**Exercise objective:** Among the entries that follow, locate the line with "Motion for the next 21" and the line with "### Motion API". Output those lines and all lines in between, exactly, minus the pictures.

**Supplied data:**

—————

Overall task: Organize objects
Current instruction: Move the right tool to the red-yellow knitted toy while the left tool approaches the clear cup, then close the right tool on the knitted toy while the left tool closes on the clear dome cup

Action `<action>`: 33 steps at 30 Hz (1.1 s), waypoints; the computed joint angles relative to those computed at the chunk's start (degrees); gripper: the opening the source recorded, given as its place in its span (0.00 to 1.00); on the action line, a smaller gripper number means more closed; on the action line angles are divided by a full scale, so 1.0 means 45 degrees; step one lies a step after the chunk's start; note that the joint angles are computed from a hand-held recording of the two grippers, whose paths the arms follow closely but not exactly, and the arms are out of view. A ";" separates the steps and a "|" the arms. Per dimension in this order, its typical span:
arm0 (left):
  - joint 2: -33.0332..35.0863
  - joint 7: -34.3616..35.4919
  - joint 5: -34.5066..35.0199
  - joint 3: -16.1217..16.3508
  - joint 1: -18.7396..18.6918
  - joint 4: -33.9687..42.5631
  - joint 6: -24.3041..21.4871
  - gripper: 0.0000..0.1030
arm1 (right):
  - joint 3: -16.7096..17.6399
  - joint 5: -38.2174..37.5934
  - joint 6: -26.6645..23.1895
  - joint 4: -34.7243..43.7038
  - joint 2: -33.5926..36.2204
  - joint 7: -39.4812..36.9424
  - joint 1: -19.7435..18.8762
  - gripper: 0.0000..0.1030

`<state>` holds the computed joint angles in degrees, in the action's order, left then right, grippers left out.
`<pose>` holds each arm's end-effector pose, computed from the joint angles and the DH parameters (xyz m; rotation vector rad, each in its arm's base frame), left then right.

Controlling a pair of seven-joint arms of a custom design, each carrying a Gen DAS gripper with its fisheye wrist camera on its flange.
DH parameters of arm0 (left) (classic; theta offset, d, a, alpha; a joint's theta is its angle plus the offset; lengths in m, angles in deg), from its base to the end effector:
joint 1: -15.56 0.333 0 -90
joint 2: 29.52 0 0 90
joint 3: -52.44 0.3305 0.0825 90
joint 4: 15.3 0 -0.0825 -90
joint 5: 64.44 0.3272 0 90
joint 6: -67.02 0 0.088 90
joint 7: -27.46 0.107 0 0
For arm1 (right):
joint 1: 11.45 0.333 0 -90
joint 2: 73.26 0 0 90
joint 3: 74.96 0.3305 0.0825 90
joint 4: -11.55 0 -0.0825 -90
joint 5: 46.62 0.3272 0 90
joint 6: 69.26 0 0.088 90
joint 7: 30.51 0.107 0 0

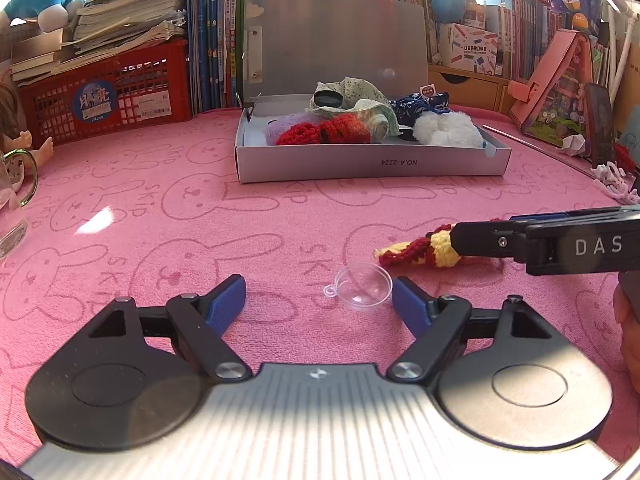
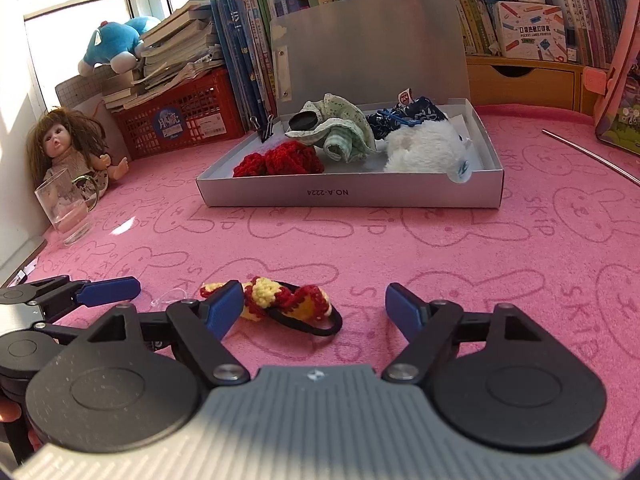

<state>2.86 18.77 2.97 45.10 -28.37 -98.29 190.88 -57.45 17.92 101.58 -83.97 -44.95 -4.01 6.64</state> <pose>0.4761 -0.5022 0.4314 -1.7914 1.4247 -0.7377 0.5938 0.3010 0.4324 -1.9152 1.0422 -0.2372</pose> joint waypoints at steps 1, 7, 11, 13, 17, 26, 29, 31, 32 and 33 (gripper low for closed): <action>0.0002 0.0030 -0.0011 0.0000 0.0003 0.0007 -0.0011 0.82 | -0.0049 -0.0093 -0.0113 0.0034 0.0013 0.0091 0.0021 0.78; 0.0012 0.0054 -0.0028 0.0007 -0.0011 0.0034 -0.0028 0.82 | 0.0077 -0.0147 -0.0442 -0.0023 -0.0113 -0.0329 -0.0050 0.54; 0.0008 0.0049 -0.0025 0.0010 -0.0015 0.0033 -0.0024 0.82 | -0.0139 -0.0274 -0.0480 -0.0300 -0.0400 -0.0512 0.0150 0.24; 0.0008 0.0049 -0.0025 0.0010 -0.0015 0.0033 -0.0024 0.82 | -0.0275 -0.0508 -0.0152 -0.0460 -0.0472 -0.0506 0.0325 0.21; 0.0011 0.0033 0.0006 0.0013 -0.0038 0.0043 -0.0042 0.81 | -0.0408 -0.0764 0.0108 -0.0645 -0.0525 -0.0191 0.0361 0.21; 0.0014 -0.0135 0.0320 0.0053 -0.0161 0.0012 0.0063 0.70 | -0.0197 -0.0869 0.1204 -0.1015 -0.0700 -0.0287 0.0114 0.20; 0.0082 -0.0108 0.0435 0.0032 -0.0149 0.0092 0.0321 0.68 | -0.0523 -0.1393 0.1738 -0.1217 -0.0771 0.0124 0.0348 0.20; 0.0200 0.0000 0.0448 0.0050 -0.0175 0.0264 0.0405 0.68 | -0.0828 -0.1941 0.2242 -0.1391 -0.0796 0.0608 0.0582 0.20; 0.0253 0.0032 0.0423 0.0067 -0.0188 0.0343 0.0425 0.68 | -0.0999 -0.2242 0.2396 -0.1477 -0.0819 0.0934 0.0680 0.21; 0.0307 0.0092 0.0379 0.0086 -0.0209 0.0429 0.0405 0.68 | -0.1218 -0.2513 0.2562 -0.1571 -0.0848 0.1368 0.0822 0.25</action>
<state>4.24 19.19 4.67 45.49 -29.31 -96.35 192.70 -62.93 6.61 113.11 -91.05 -48.77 2.15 10.34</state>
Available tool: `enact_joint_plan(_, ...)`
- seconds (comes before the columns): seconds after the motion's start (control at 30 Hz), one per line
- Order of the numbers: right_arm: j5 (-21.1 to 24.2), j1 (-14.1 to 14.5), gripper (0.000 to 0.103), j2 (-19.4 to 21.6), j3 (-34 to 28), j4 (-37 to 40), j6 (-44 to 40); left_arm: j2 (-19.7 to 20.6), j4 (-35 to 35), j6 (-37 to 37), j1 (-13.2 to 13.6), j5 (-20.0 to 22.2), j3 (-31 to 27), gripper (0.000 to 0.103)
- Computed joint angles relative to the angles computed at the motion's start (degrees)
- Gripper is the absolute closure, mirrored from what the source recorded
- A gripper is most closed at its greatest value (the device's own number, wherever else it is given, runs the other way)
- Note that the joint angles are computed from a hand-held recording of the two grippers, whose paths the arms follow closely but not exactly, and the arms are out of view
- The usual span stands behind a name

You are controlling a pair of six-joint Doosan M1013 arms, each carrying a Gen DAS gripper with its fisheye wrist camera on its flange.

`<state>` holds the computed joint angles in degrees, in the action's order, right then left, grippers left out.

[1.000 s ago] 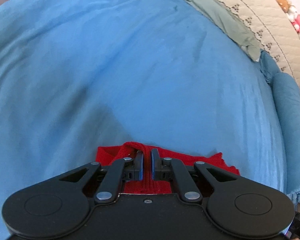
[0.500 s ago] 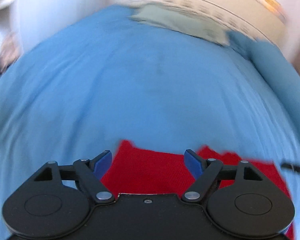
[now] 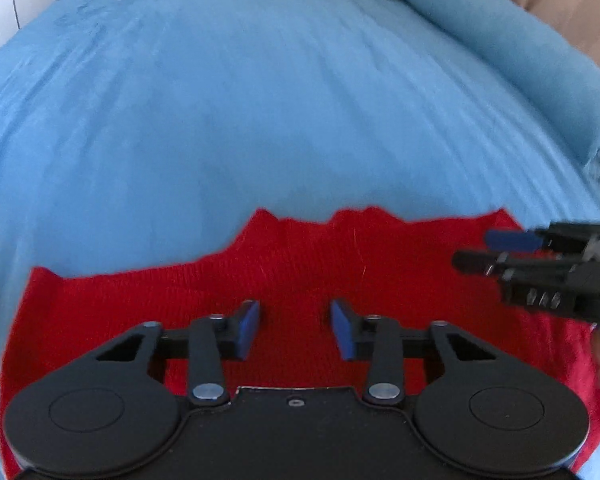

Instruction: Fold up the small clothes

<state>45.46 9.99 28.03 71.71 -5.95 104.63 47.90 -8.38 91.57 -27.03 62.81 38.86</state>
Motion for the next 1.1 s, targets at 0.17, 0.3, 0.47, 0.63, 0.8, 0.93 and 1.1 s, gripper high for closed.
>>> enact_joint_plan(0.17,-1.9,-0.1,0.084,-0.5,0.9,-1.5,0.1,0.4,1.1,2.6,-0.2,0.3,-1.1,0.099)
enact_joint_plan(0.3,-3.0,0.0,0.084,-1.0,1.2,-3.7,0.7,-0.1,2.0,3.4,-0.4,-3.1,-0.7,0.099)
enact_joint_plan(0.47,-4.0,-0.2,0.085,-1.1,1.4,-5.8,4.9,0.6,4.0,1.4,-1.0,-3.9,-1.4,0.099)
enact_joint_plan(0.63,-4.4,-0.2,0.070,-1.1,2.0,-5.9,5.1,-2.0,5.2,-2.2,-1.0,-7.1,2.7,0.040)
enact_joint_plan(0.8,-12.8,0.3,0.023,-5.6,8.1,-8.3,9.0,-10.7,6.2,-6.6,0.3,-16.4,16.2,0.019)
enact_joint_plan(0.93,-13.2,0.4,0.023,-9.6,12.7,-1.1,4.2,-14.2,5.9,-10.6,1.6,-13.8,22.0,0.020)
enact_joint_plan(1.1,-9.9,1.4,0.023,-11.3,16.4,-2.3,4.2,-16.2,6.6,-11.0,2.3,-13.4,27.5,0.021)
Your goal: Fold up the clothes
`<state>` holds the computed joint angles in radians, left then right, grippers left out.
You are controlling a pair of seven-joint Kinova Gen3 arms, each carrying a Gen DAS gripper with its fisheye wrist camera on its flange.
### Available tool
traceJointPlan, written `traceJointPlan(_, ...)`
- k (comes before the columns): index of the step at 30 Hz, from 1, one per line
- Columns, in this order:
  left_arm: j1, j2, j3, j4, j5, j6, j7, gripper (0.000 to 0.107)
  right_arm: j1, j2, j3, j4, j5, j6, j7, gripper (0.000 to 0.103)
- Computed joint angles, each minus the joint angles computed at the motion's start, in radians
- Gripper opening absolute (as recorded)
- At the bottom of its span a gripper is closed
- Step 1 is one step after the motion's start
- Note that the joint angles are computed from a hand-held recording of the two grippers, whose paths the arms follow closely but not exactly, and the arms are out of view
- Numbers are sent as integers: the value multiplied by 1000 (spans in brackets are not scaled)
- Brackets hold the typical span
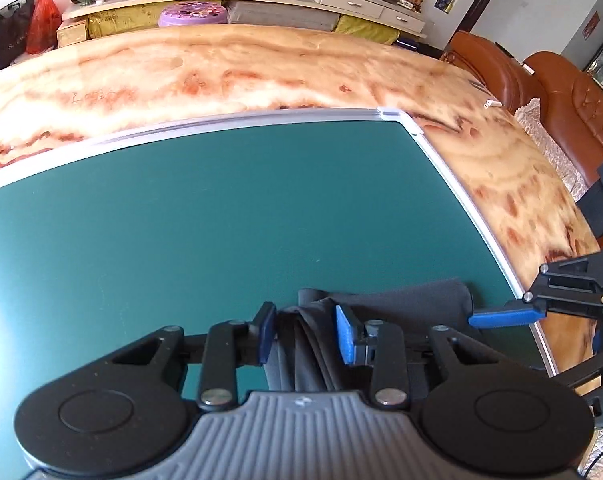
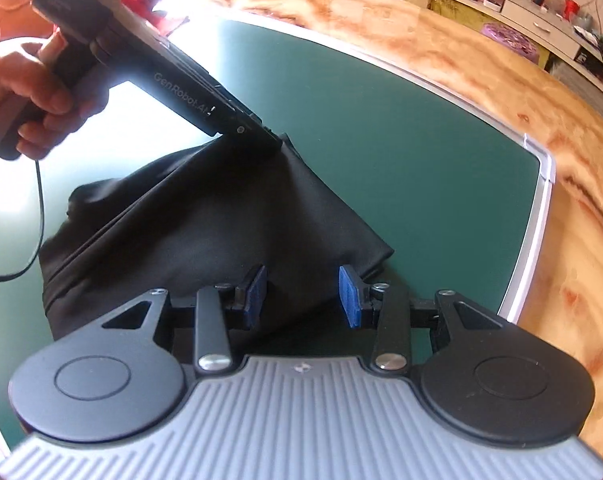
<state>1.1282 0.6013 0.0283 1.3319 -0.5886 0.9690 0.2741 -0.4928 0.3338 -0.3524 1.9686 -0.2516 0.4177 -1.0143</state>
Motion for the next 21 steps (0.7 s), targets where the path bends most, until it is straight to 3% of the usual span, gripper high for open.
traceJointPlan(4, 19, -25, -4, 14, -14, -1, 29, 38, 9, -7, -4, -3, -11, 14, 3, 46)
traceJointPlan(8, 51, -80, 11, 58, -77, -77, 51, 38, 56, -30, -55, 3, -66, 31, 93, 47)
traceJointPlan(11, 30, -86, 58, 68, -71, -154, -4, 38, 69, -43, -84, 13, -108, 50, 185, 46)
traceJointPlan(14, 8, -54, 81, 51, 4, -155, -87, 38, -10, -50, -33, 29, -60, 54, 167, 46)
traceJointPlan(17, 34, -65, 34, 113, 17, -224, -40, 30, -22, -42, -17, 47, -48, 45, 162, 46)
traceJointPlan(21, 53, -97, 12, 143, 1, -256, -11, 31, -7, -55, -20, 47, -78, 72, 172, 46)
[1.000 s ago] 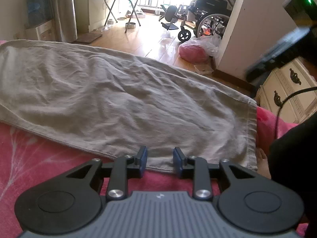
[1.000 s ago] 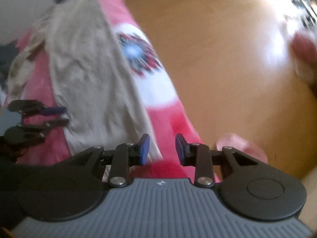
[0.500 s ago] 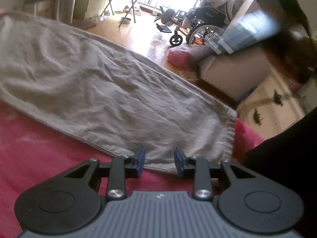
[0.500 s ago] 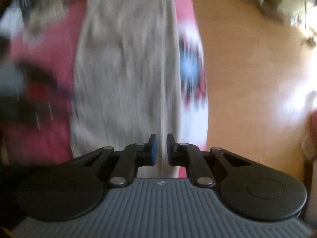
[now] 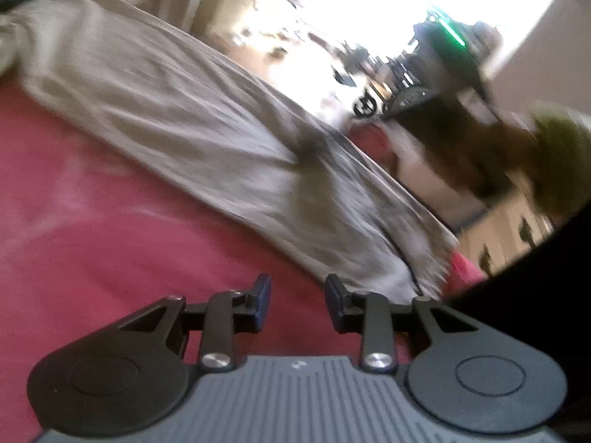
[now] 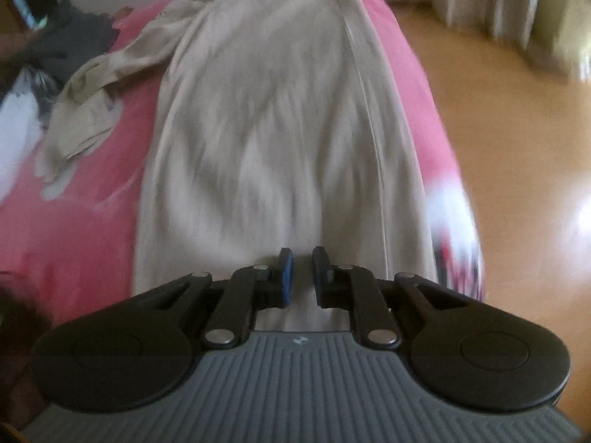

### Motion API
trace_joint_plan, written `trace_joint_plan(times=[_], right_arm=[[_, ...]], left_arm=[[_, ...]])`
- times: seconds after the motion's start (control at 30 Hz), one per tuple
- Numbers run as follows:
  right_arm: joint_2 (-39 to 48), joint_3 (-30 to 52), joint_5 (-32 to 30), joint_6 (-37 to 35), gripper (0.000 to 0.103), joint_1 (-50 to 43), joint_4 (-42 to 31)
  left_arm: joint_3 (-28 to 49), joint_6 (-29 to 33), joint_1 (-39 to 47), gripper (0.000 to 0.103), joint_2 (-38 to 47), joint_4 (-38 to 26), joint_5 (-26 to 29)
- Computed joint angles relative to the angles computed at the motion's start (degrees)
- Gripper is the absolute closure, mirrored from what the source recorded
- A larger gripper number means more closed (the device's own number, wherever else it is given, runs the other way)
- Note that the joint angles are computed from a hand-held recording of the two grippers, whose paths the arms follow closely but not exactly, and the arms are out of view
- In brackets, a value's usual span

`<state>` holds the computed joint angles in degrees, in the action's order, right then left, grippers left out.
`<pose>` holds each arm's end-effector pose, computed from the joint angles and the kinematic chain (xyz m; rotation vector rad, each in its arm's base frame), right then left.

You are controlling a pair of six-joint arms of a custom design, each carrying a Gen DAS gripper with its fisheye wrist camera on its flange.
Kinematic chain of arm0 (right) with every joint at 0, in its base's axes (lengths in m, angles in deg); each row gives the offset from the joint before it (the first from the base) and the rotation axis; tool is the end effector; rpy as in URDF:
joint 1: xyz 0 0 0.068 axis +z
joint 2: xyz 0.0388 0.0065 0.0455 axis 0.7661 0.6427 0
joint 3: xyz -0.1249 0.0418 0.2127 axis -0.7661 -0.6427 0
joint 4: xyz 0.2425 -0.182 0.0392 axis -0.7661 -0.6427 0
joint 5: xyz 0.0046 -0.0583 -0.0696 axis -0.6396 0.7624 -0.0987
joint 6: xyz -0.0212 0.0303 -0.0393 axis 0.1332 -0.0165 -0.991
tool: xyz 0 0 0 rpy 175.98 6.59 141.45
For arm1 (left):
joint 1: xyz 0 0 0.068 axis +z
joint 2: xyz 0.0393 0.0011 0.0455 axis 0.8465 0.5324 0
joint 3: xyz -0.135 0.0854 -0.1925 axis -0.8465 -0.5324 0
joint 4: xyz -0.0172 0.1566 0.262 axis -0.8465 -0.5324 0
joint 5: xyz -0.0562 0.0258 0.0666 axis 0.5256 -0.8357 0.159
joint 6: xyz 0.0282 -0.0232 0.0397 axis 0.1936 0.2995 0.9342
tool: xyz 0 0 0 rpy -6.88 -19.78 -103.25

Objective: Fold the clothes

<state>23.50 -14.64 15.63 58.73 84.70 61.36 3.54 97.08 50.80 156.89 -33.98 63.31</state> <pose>0.2593 0.1716 0.1064 0.3503 2.6100 0.2642 0.3189 -0.0644 0.0772 1.3188 2.2953 -0.9833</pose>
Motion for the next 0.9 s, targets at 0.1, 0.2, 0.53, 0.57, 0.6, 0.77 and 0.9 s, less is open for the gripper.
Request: trace_joint_plan(times=[0.1,0.2,0.53,0.57,0.6,0.77,0.9], right_arm=[[-5.0,-2.4,-3.4,6.5,0.092,3.5,-6.7],[-3.4,2.7,-3.5,6.0,0.091,4.8,-13.9],[20.8,27.5,-5.1,-14.1,0.079,-1.8,1.0],[23.5,30.2,-5.6,-15.1,0.078,-1.8,1.7],[25.4,32.3,-6.1,-16.0,0.077,-1.9,2.0],[32.5,39.0,-7.6,-16.6,0.076,-2.7,2.3],[32.4,37.0,-6.8,-14.1,0.076,-3.4,2.6]], left_arm=[[5.4,-4.9,3.1,0.069,3.7,1.9,1.6],[8.5,-13.1,4.3,0.069,5.7,9.3,1.3],[8.1,-23.1,3.4,0.04,2.9,39.6,-20.6],[9.8,-19.4,3.5,0.03,4.7,41.2,-22.1],[10.8,-16.4,2.1,0.028,6.5,44.1,-24.9],[18.6,-4.9,-3.1,0.025,18.5,55.4,-36.4],[24.8,-6.6,-5.2,0.078,25.6,57.1,-43.0]])
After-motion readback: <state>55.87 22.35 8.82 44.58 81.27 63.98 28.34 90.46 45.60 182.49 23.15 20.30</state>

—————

**Result for this task:**
Motion for the next 21 steps (0.7 s), targets where the path bends most, until it is straight to 3% of the usual span, gripper high for open.
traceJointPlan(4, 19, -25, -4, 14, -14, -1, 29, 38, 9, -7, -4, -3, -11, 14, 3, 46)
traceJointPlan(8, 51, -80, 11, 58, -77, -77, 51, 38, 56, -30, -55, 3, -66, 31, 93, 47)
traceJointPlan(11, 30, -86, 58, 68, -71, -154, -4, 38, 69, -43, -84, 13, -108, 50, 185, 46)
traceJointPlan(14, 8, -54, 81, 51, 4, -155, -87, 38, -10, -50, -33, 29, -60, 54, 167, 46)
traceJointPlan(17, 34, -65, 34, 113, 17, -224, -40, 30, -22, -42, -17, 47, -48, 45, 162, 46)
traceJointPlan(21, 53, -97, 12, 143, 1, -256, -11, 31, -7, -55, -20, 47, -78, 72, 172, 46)
[1.000 s ago] 
[1.000 s ago] 
[0.500 s ago] 
[0.500 s ago] 
[now] 
[now] 

### Motion API

No more output is required.